Development of a holistic engineering approach for improved AC performance and energy efficiency in buildings under harsh desert climate conditions

As the world’s civilization is entirely dependent on access to large amounts of energy, the energy demand continues to increase along with the rapid growth in the world’s population. Countries with extreme climate conditions tend to have greater energy demand where most aggressive energy consumers are heating and cooling systems. In the middle east and Gulf countries in particular (like Qatar), there is a huge demand for Heating Ventilation & Air conditioning (HVAC) applications due to the harsh desert environment (heat, humidity & dust), which approximately accounts for 60 – 70 % of total energy consumption. Electricity as a secondary form of energy is dominantly used for cooling applications in such regions, which is usually produced via standard fossil fuel based power generation processes that are associated with massive loads of carbon emission. Typical household consumption in Qatar is ten times higher than average houses in the USA and Europe. There have been numerous studies and techniques proposed to address such energy challenges through state-of-the-art technology, energy efficiency, and renewable energy.
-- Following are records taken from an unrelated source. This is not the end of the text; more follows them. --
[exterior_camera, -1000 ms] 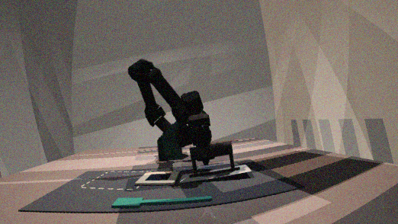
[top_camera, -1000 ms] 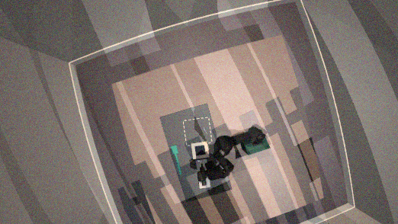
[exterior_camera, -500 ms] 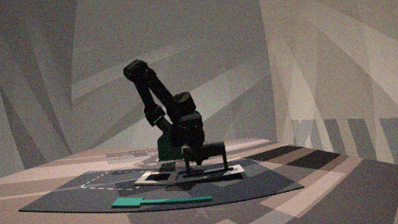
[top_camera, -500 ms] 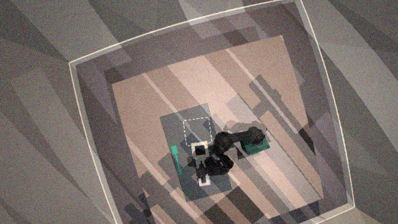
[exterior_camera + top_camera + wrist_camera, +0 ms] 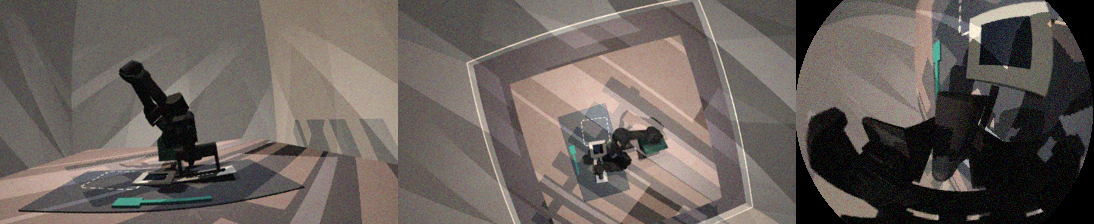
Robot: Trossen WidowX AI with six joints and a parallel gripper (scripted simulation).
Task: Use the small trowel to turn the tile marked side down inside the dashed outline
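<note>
Now: gripper tip 70 mm to the left of the dark mat and 80 mm above it. The rest, counted from my gripper tip: tile (30 mm behind, 110 mm to the right, 50 mm below); then small trowel (30 mm behind, 10 mm below); then green paddle-shaped trowel (140 mm ahead, 80 mm to the right, 50 mm below).
</note>
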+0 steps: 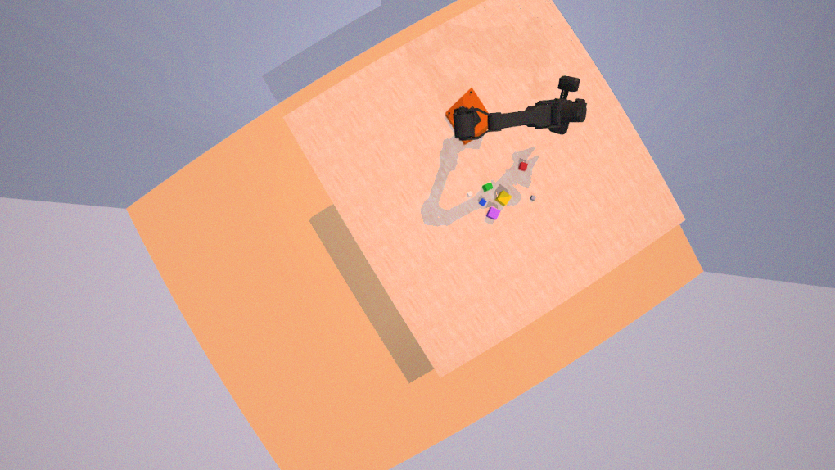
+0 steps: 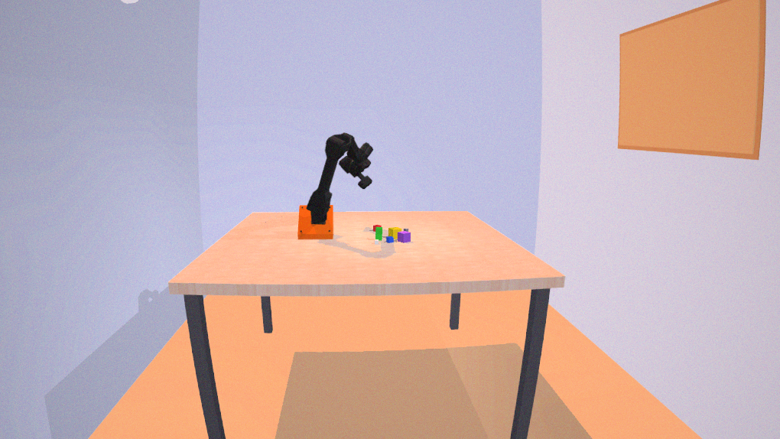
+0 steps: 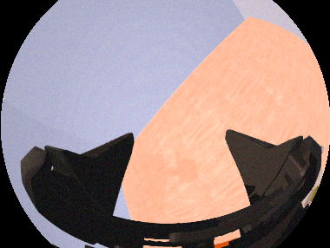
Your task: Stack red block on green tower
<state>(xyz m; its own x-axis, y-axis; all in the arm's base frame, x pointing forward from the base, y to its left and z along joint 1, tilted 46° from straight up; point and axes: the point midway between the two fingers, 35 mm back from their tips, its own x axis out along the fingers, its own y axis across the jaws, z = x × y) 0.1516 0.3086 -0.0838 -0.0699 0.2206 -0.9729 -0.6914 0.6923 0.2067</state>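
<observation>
Now: gripper tip 11 cm short of the red block, 19 cm to the left of it and 21 cm above it. From my gripper tip the other things lie so: yellow block (18 cm ahead, 34 cm to the right, 20 cm below); small blue block (16 cm ahead, 42 cm to the right, 21 cm below); small grey block (24 cm ahead, 22 cm to the right, 22 cm below).
</observation>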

However, they are not entirely successful, as many of which are region or even country-specific, meaning that local energy policies, regulations, and culture can always impact the expected results. This study investigates the energy consumption and efficiency challenges related to buildings’ cooling applications and their environmental and health implications within areas of harsh arid climate conditions. To address these challenges, a pragmatic engineering approach is proposed to assist in tackling persistent power management and peak load issues associated with cooling applications in buildings where the focus is on demand-side to develop suitable power management techniques for multiple AC units. Optimal and adaptive control schemes were successfully developed for buildings to respond to space cooling demands in a balanced and harmonized way that significantly minimizes power peaks. Another aspect of this work investigates how dust from the surrounding desert environment can negatively impact HVAC performance, energy efficiency, and indoor air quality. An optimization algorithm was successfully developed to guide the design and proper selection of air filters for optimal HVAC performance.